PS5 Console First Look, Size Comparison
The DualSense Controller Feels Next-Gen
Jonathon: The DualShock 4 has been my favorite controller since its launch, and easily the best PlayStation controller ever…until the DualSense. Despite only having a couple of weeks with it, I’m already in love with the DualSense’s design, build quality, weight and feel, and button/trigger quality. But of course, the biggest advancement here is the addition of haptic feedback rather than a traditional rumble, and adaptive triggers that, combined with the in-controller speaker and microphone, aim to further immerse you in your game. And at least with what I’ve played so far, it really, really works. Time will tell how extensively developers use these tools, but the way Astro’s Playroom simulates rainfall or the coiling of a spring or skating on ice is enough to make me a believer in the tech. Xbox has very much taken an “If it ain’t broke, don’t fix it” mentality to the Xbox Series controller, and that’s certainly fine, especially considering how good the Xbox One controller is. But it also brings us into very much familiar territory, where the DualSense pushes the act of play. It’s quite clear the DualSense is more than just a launch gimmick – it could actively change the way in-game ideas are translated to our experience. Truly, a next-gen feature.
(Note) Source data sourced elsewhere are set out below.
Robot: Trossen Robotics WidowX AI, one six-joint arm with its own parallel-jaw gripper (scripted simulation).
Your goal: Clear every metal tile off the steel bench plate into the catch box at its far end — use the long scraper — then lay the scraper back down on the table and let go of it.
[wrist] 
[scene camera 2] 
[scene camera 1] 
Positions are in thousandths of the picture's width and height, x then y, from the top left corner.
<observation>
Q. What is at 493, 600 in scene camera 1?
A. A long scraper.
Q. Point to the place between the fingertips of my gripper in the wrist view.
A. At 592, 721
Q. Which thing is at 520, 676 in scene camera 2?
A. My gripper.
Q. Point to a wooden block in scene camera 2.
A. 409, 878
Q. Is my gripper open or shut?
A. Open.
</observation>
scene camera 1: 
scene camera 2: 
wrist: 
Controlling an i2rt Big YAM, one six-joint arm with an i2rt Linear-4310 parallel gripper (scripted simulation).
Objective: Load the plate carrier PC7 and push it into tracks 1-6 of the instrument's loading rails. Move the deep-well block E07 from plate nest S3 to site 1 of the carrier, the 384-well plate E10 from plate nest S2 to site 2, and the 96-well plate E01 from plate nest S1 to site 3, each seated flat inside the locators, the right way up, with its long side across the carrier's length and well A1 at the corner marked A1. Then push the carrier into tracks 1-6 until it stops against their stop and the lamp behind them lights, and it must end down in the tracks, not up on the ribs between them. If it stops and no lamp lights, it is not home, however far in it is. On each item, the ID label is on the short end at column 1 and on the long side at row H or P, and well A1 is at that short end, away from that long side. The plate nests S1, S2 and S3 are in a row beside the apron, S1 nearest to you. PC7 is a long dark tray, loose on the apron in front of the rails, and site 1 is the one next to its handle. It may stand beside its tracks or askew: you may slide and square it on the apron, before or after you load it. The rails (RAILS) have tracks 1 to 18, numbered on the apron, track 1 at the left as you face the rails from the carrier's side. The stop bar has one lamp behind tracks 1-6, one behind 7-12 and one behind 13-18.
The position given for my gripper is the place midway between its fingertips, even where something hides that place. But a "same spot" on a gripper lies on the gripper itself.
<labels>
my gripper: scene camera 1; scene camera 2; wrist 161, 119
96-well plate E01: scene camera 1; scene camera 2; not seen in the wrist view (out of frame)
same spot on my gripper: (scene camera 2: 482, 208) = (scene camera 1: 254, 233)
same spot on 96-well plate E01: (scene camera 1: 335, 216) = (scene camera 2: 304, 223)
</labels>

The PS5 has a Strong Next-Gen Launch Lineup
Jonathon: While the next-gen launch lineup, regardless of which console you’re planning to pick up, is overwhelmingly filled with upgrades to current-gen games like No Man’s Sky, Maneater, Borderlands 3, and more, PS5 also has a host of exclusives at launch that make it an even more exciting proposition.
The biggest surprise for me is Astro’s Playroom, the free pack-in that no one should write off as a throwaway experience. As I mention in my Astro’s Playroom review, Team Asobi does a fantastic job of showcasing how the DualSense can make your game a totally sensory experience. Yes, it’s a short game, but it delighted and wowed me in much the same way Wii Sports did back in the day. We’re also expecting a true next-gen showcase in the Demon’s Souls remake from Bluepoint Games, while Marvel’s Spider-Man: Miles Morales, Sackboy: A Big Adventure, The Pathless, and Bugsnax are all cross-gen PlayStation exclusives. Sure, if you have a PS4 you can still play those games, but if Marvel’s Spider-Man: Miles Morales is any indication, devs are already putting next-gen’s ray tracing, improved stable framerates, and fast-loading to amazing use.
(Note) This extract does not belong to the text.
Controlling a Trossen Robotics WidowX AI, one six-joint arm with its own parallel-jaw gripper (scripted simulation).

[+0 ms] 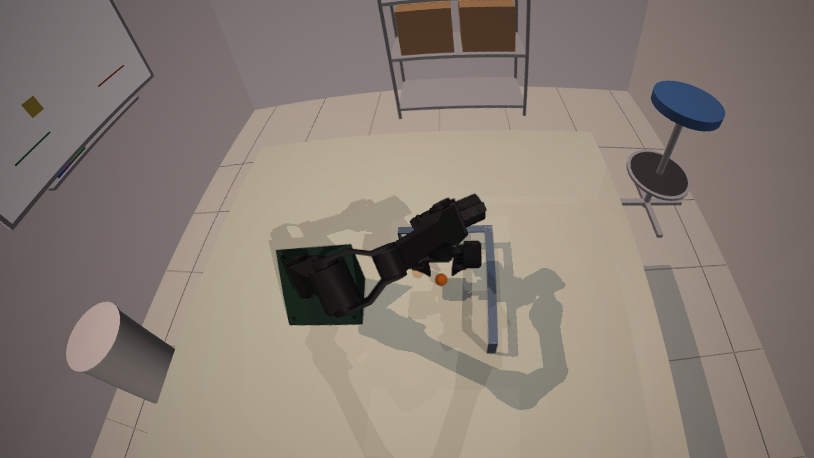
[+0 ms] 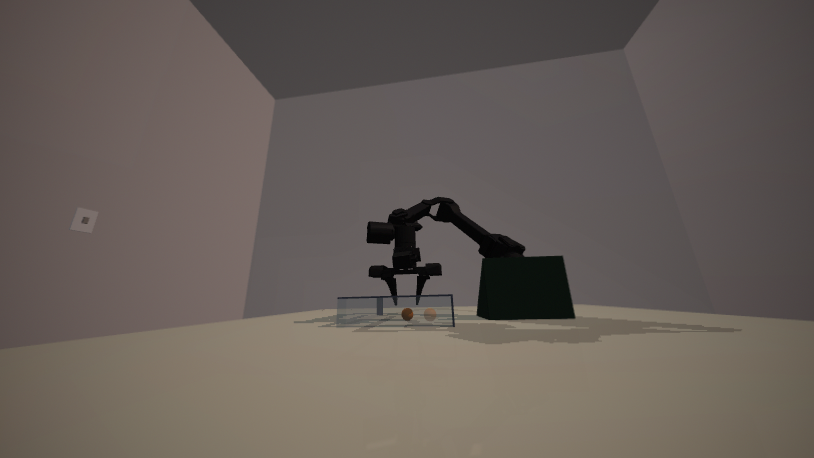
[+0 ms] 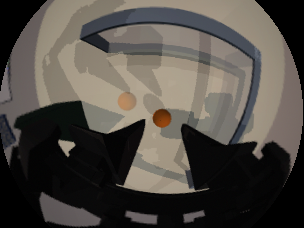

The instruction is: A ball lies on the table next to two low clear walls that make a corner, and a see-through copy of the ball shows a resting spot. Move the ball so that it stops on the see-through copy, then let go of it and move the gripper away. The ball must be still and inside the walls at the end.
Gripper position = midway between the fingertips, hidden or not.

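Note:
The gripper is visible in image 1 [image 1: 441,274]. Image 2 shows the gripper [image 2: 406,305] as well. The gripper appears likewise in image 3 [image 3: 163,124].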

Confirmed PlayStation 5 Games
Xbox Series X is More Backward Compatible
Ryan: Xbox has been doing the work here, and it shows. Every Xbox One game (save for Kinect titles) works just fine on the Series X, and many of them run at higher resolutions and/or framerates on the new console. This also applies to the large catalog of backward-compatible Xbox 360 games that seamlessly work on the Series X. Heck, even a sampling of original Xbox games has been brought forward from Microsoft’s first-generation machine to its fourth, including classics like Star Wars: Knights of the Old Republic which, by the way, runs in 1080p compared to its original 480p! Sony has done a good job of playing catch-up, with a lot of PS4 games now compatible with PS5, but you won’t be digging any further back into PlayStation’s past than that. And while the PS+ catalog of PS4 titles is awesome, it still can’t hold a candle to Xbox Game Pass.
We hope what we’ve highlighted here helps if you’re still sitting on the fence, but there’s so much to enjoy, no matter the console you go with. We’re in the next generation now, and whether you’re holding an Xbox Series X controller or a DualSense, you can really feel the difference.